(SUPPLIED MATERIAL)

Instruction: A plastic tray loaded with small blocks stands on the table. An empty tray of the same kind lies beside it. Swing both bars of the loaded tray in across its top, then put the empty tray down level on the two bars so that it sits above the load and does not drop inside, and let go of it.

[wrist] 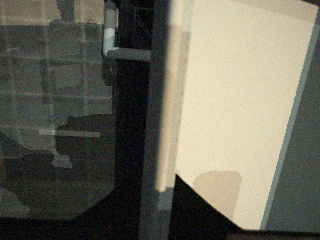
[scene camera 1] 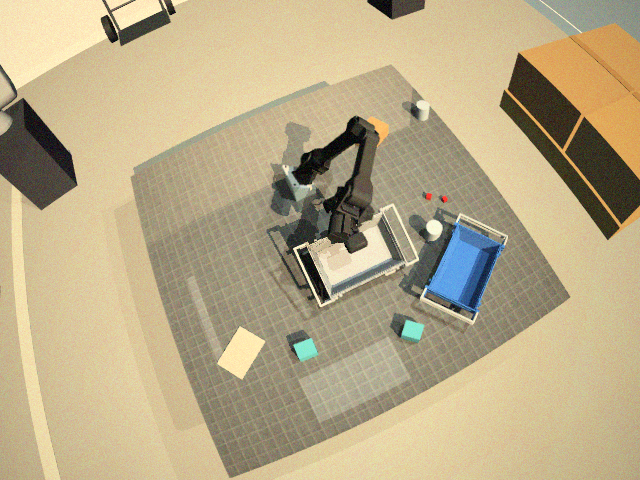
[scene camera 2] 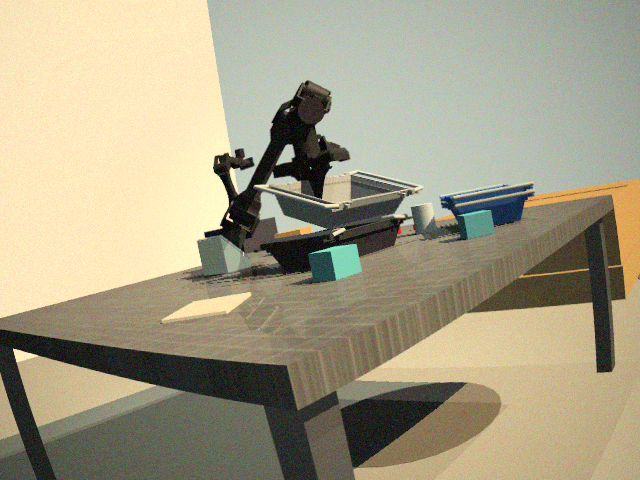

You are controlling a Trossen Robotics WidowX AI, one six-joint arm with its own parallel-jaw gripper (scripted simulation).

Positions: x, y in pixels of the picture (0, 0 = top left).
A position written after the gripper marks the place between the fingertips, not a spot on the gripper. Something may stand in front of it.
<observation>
The gripper shows in the wrist view [154, 173], in scene camera 1 [346, 236] and in scene camera 2 [318, 201]. A grey tray shows in the wrist view, in scene camera 1 and in scene camera 2 [348, 199]. One and the same spot on the grey tray: [wrist: 226, 101] is [scene camera 1: 364, 248].
</observation>
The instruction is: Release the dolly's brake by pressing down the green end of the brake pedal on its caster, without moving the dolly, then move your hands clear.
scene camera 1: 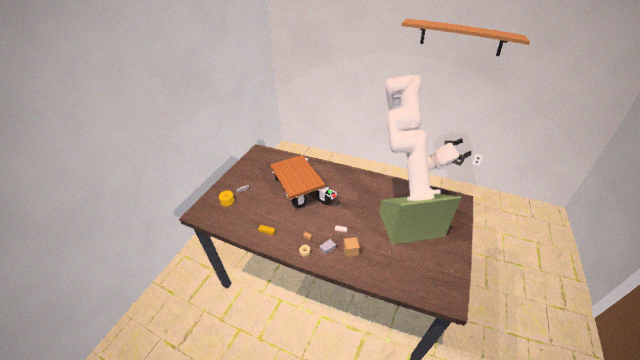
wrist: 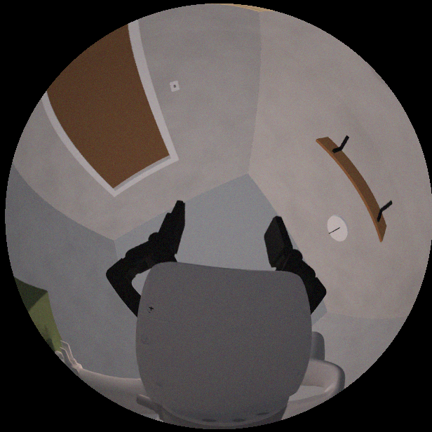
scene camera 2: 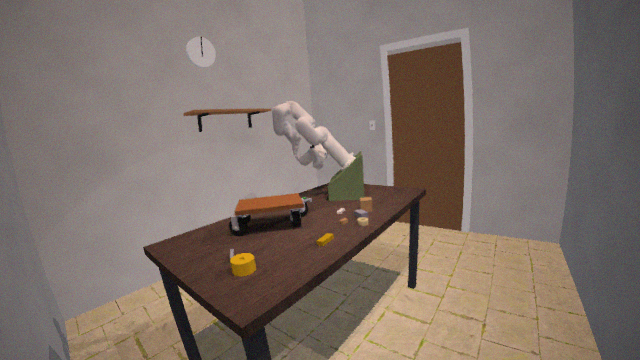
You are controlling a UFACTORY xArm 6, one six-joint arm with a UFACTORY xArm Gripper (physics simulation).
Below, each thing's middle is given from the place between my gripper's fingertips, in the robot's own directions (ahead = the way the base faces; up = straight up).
Labels:
The dolly (scene camera 1: 297,177) lies 820 mm ahead of my hand, 210 mm to the left of it and 270 mm below it.

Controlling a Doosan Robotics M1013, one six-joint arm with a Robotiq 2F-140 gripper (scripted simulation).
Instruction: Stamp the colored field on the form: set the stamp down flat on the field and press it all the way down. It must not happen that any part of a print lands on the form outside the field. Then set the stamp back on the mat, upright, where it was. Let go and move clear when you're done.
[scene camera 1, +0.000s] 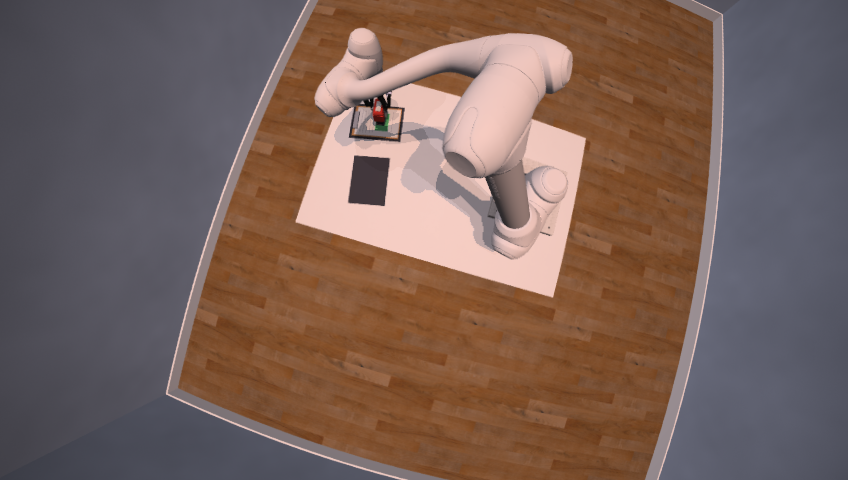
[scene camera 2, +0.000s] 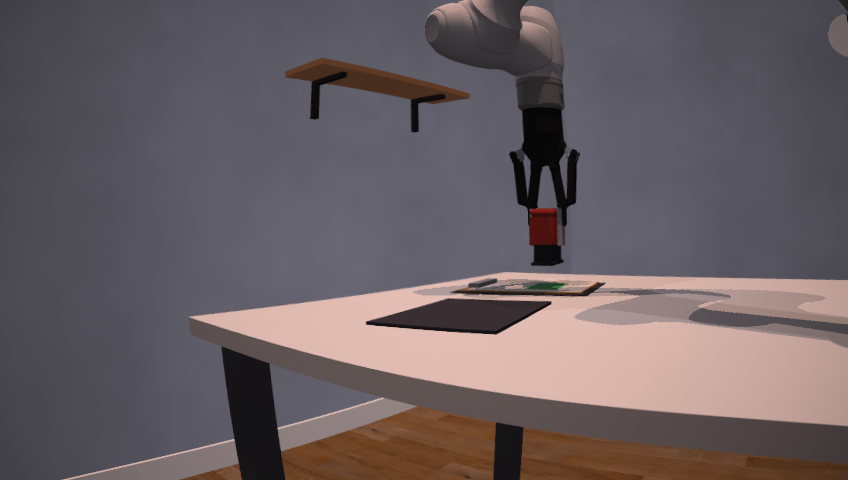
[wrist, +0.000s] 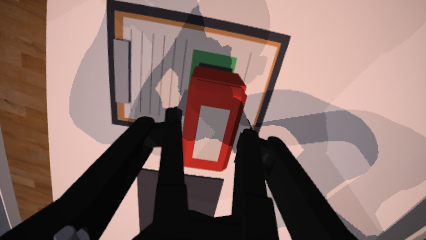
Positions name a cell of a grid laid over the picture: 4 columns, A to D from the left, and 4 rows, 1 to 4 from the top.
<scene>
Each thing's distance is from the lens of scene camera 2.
gripper (scene camera 2: C3): 102 cm
stamp (scene camera 2: C2): 98 cm
mat (scene camera 2: C3): 73 cm
form (scene camera 2: C3): 100 cm
The marked spots on the mat and the stamp are 31 cm apart.
</scene>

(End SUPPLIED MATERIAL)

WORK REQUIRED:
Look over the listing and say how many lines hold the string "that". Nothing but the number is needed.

RESPONSE TO THIS EXERCISE:
2